* _About this task_: Each image should be skipped while the records are restated word for word.

Data entries
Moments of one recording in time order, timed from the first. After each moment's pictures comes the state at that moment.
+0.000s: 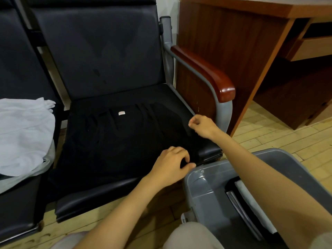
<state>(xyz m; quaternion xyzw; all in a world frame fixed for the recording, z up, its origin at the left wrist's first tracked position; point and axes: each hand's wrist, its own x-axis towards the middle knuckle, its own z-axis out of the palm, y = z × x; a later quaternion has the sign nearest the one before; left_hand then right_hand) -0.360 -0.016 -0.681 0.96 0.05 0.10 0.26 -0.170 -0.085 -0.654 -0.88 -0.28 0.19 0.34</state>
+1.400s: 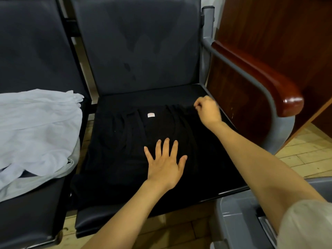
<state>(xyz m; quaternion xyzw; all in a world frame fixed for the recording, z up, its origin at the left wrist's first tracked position) -0.370 0.079 -0.704 0.94 0.30 -0.04 0.13 -0.130 0.074 -0.678 -0.88 -0.37 -0.06 0.28</state>
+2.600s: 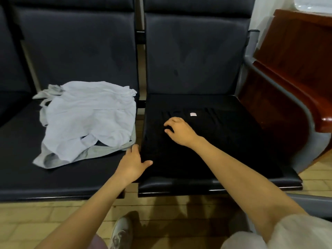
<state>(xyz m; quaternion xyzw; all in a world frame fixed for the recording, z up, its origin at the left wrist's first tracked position) -0.570 0.173 -0.673 0.82 0.48 0.04 0.32 -0.351 0.158 -0.669 -0.76 -0.63 0.08 0.17</state>
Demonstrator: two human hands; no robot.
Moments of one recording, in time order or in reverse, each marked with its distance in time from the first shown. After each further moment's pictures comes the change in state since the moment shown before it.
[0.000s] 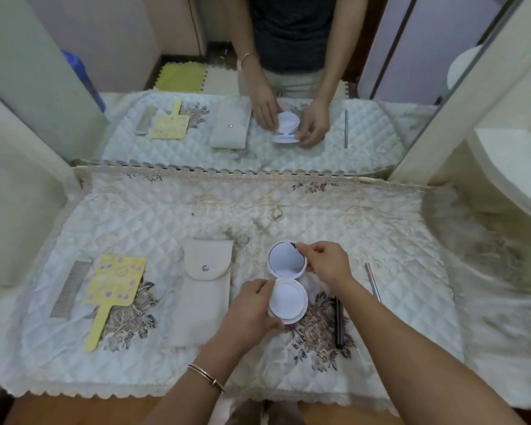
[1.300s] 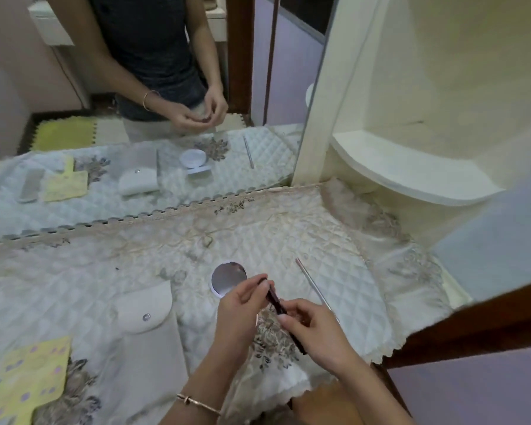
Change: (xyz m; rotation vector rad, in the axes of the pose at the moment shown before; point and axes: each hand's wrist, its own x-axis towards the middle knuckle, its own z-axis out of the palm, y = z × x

* _Solution for this problem_:
Moments of one recording in time order, timed from the first. After each moment's pictures comes the state at that moment.
+0.000s: 
<state>(xyz m; quaternion xyzw; all in a world frame fixed for the recording, z up, its origin at the left wrist's first tracked position; point and axes: each hand's wrist, its own x-axis towards the middle knuckle, its own z-axis out of the palm, y = z × x; a later quaternion has the sign nearest the one before; left_hand then right_hand) -0.360 -0.016 -0.681 0.96 0.05 0.10 0.26 -0.170 -0.085 -0.654 -0.88 -0.28 0.19 0.34</state>
+1.400s: 
<state>(xyz m; quaternion xyzw; all in a world frame fixed for the recording, z up, its origin at the left wrist's first tracked position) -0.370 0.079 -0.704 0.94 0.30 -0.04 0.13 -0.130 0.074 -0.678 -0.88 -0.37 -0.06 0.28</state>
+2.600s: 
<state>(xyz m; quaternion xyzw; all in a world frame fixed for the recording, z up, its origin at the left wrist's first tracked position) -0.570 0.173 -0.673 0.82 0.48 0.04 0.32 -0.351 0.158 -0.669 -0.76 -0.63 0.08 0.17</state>
Demonstrator: two human hands; no robot.
Moments of one recording, in time order or in reverse, each marked with its distance in time from the first shown. After each further moment's pictures comes the change in state since the moment shown before it.
[0.000s] 
[1.300s] 
Change: (xyz m; rotation vector rad, in the axes of the pose at the moment shown before; point and axes: each hand's wrist, its own x-axis towards the middle knuckle, its own z-axis out of the palm, y = z × x

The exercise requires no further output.